Подобное сочетание внешних условий становится очень опасным при тех природных свойствах, какие можно было уже тогда заметить у герцога Шартрского. Будь он вооружен какими-нибудь нравственными правилами, которые оказывали бы сильное влияние на его сердце, можно было бы ожидать, что они дадут о себе знать в минуту успокоения, когда всякий человек заглядывает в глубину своей души. Во всяком случае он ограничил бы свои склонности той уздой приличия, которую накладывает общественное мнение. Если бы у него было живое тяготение к какой-нибудь науке, он пытался бы расширить свои знания и сумел бы управлять своим вниманием. Будь он хотя бы искренне влюблен, то, стремясь нравиться, он не растратил и не развратил бы своего ума в постоянном безделье, его сердце освободилось бы от недостатков, исчезающих перед лицом истинного чувства. Простое счастье, остерегающееся опасностей, которые создаются беспокойным воображением, и самоотверженность, вызывающая великодушные чувства, несомненно развили бы у герцога Шартрского какие-нибудь серьезные достоинства.

Но по сухости своего сердца он был лишен иллюзий молодости, в то время как рассеянность ума мешала ему сосредоточиться на серьезных предметах. Так как он был необуздан в своих склонностях и превратил удовольствия в оплот против самой любви, то он начал злоупотреблять всеми радостями и сохранил постоянство только в излишествах.

В 1769 году он женился на девице Пентьевр.

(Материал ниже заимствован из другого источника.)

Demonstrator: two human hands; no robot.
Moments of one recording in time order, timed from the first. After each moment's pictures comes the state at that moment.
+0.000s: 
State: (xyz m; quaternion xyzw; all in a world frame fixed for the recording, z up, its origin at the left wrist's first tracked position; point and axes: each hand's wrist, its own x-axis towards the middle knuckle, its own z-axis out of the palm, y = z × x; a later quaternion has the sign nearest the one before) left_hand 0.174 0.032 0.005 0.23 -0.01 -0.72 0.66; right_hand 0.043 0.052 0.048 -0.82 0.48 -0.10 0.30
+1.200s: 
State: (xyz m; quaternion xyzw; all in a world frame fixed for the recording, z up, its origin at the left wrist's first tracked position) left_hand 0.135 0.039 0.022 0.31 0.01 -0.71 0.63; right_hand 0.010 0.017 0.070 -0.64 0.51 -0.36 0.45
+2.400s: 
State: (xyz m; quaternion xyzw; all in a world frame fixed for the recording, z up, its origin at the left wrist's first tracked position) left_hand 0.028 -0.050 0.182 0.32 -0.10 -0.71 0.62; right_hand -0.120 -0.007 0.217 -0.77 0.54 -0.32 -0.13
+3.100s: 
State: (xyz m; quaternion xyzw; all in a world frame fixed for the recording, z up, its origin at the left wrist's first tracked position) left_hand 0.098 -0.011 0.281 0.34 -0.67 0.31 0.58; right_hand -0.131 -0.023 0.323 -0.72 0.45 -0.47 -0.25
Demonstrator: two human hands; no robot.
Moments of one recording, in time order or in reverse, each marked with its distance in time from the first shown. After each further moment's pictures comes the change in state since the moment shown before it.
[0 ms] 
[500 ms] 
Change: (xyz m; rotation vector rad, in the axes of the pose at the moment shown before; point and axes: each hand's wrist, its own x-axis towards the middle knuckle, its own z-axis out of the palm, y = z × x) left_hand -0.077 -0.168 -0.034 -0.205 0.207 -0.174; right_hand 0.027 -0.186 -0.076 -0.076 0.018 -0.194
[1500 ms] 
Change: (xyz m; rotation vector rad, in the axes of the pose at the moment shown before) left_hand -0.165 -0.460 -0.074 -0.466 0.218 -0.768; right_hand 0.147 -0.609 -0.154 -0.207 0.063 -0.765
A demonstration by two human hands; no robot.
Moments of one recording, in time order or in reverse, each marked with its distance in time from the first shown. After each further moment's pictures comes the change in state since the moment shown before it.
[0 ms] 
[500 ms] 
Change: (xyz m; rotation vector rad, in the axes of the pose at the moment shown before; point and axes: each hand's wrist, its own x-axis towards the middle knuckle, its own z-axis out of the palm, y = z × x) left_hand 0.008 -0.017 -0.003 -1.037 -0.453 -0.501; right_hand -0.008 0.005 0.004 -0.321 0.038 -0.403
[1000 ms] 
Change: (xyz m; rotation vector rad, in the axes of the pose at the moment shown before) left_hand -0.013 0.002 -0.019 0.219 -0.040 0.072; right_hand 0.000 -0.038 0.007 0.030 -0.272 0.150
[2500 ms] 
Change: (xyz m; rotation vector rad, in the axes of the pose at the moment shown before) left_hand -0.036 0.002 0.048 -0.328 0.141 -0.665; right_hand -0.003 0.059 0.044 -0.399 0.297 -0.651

Она была добра, бела, свежа, кротка и чиста, но она нравилась ему до тех пор, пока как женщина была для него новинкой. По прошествии нескольких дней все сколько-нибудь блестящие парижские куртизанки могли снять вдовьи наряды, в которых им угодно было появиться в опере, когда герцог и герцогиня Шартрские впервые приехали туда вместе.

Вступив в свет, герцог Шартрский подружился с Вуайе, главой всех развращенных людей той эпохи. Благодаря своему большому состоянию, репутации искусного в государственных делах человека, умению вести довольно блестящие разговоры на военные темы и большому остроумию Вуайе объединял вокруг себя молодых людей с пылкими страстями, зрелых людей, утративших доброе имя, всякого рода шалопаев и интриганов. Аббат Ивон, получивший известность скорее вследствие продолжительных преследований, которым он подвергался, чем как автор нескольких статей в Энциклопедии, в том числе статьи о душе, которая и навлекла на него гонения, познакомил герцога Шартрского с возвышенной метафизикой, и тот усвоил ее язык даже для самых непринужденных разговоров. У него постоянно повторялись такие выражения, как-душа... пространство... цепь существ... абстракция... материя... состоящая из точек... простая... непротяженная... неделимая, и так далее. Все эти слова, произносимые без определений, с интервалами, жестикуляцией, недомолвками и в мистической форме, подготовляли молодых адептов к вере Вуайе. Тогда их начинали учить, что всякое чувство лишь смешно... что совестливость свидетельствует о слабости... что справедливость - предрассудок... что во всех наших действиях мы должны руководствоваться своими интересами или, вернее, стремиться к удовольствию, и так далее. От доказательств, естественно, воздерживались.